Go through the data line by line. Copy each one holding the string "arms".
++++ RECORDS SHOWN ++++
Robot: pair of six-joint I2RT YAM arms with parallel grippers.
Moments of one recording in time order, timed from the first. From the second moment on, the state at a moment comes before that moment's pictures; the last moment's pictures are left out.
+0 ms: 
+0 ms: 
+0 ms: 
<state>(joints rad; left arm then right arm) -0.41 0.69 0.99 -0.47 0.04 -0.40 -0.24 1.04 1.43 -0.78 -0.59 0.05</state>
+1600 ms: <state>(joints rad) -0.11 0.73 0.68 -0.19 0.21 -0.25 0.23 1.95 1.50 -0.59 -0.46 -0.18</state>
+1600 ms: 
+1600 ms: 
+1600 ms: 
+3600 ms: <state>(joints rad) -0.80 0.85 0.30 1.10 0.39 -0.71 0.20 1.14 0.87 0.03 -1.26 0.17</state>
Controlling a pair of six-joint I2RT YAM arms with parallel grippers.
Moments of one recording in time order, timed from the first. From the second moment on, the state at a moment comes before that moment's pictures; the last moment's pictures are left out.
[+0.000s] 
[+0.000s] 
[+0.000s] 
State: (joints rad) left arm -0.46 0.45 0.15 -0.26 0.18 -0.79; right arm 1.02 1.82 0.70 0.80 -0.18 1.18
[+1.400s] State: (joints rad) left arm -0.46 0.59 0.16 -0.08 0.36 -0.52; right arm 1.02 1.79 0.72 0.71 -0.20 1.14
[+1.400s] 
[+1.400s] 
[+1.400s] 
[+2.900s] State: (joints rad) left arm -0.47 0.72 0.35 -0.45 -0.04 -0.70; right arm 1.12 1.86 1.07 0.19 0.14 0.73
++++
> [EXERCISE ANSWER]:
Robot: pair of six-joint I2RT YAM arms with parallel grippers.
Controlling a pair of six-joint I2RT YAM arms with parallel grippers.

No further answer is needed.